● What is expected: Look through the material below. Copy every line with the string "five" in it.

· · · · · · ·

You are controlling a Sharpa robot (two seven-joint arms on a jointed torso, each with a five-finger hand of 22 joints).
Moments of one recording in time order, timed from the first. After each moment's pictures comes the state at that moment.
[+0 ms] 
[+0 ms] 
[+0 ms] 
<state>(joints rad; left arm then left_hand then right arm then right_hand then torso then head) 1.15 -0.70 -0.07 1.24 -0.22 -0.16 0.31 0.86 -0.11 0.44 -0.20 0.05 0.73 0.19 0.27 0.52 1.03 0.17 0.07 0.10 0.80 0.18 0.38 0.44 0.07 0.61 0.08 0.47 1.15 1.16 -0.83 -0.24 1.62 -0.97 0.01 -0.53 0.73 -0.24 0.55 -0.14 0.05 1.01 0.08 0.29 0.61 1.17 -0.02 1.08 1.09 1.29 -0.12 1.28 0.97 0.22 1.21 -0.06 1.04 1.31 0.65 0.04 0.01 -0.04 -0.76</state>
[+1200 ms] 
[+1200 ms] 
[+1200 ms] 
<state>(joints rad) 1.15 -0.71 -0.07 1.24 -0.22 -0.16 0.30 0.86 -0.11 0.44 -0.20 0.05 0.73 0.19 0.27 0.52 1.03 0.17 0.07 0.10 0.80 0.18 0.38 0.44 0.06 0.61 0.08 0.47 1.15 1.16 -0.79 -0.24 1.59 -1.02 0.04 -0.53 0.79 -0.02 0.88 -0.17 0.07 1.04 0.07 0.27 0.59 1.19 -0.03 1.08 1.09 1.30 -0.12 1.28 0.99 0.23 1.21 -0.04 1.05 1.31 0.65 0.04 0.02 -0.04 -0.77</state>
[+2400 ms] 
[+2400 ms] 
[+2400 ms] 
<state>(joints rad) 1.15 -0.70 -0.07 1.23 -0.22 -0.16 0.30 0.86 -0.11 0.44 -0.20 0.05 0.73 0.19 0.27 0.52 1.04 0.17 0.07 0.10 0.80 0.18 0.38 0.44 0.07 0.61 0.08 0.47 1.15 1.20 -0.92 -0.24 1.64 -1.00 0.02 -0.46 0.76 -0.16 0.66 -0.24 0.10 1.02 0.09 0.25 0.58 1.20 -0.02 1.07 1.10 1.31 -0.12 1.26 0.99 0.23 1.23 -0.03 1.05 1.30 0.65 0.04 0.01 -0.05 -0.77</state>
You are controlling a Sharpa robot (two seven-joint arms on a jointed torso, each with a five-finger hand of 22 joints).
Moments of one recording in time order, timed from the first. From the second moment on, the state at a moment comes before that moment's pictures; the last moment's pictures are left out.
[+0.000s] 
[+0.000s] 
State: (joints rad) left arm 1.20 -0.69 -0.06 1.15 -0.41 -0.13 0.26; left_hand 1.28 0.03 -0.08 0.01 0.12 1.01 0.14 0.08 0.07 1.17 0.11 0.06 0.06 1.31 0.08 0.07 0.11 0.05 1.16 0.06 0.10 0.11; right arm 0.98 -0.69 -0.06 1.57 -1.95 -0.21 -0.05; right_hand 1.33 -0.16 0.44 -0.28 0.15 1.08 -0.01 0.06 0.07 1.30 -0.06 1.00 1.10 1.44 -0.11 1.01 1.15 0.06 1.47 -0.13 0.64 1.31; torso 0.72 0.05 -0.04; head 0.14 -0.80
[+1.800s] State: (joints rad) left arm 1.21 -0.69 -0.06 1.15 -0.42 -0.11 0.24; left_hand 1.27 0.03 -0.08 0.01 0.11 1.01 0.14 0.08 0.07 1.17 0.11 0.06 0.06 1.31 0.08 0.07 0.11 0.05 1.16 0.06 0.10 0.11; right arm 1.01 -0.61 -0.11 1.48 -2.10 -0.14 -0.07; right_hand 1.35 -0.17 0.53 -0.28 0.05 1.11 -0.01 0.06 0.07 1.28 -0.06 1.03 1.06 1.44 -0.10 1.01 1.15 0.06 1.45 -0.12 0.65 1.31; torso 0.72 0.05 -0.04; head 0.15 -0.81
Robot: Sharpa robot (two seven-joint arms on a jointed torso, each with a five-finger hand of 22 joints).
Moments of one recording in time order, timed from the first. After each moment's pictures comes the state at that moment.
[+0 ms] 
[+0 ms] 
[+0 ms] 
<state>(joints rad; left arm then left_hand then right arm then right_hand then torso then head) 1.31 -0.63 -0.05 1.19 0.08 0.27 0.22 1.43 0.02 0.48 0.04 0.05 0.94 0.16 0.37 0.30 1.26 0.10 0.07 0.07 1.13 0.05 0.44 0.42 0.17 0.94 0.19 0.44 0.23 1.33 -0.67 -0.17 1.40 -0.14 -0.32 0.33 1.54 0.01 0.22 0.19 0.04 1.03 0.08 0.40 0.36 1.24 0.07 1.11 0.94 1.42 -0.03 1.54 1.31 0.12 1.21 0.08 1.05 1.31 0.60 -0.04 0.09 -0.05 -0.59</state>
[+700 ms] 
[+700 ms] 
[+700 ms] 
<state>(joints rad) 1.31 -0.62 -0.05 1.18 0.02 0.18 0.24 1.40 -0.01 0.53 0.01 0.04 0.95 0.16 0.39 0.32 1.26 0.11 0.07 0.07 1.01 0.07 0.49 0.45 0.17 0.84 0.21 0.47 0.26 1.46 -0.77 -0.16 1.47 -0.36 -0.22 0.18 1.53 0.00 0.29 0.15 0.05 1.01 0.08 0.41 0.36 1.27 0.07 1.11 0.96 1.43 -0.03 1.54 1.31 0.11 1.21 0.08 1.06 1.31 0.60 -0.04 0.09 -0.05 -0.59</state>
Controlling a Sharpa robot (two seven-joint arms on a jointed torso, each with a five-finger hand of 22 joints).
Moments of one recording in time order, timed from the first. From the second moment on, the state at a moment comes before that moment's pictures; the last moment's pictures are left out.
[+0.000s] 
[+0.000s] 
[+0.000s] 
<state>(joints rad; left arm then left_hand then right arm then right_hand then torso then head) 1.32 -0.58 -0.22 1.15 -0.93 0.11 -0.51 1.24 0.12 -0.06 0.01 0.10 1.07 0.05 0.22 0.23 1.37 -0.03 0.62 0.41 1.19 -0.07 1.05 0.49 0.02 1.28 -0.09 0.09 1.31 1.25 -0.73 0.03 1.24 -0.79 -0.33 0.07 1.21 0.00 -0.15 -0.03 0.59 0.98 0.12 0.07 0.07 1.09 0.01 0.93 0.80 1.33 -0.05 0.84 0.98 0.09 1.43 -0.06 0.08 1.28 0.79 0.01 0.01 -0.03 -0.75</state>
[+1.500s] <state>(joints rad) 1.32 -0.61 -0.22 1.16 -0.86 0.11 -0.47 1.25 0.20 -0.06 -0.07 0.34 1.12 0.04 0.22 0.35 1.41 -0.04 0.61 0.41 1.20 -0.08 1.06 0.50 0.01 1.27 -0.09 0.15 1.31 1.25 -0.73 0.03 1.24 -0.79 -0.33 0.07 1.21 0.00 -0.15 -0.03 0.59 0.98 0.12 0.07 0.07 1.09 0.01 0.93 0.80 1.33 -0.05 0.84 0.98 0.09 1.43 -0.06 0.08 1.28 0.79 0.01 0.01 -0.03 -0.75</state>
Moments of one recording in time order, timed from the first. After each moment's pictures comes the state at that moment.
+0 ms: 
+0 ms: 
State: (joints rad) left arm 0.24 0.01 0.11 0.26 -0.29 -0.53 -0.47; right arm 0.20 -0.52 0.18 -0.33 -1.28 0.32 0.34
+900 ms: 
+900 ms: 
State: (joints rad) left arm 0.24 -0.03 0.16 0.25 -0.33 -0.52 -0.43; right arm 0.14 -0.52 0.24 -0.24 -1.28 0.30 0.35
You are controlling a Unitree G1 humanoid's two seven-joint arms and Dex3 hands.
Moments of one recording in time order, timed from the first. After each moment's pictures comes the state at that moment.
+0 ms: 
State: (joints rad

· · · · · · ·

● Exercise answer:
You are controlling a Sharpa robot (two seven-joint arms on a jointed torso, each with a five-finger hand of 22 joints).
You are controlling a Sharpa robot (two seven-joint arms on a jointed torso, each with a five-finger hand of 22 joints).
Robot: Sharpa robot (two seven-joint arms on a jointed torso, each with a five-finger hand of 22 joints).
Controlling a Sharpa robot (two seven-joint arms on a jointed torso, each with a five-finger hand of 22 joints).

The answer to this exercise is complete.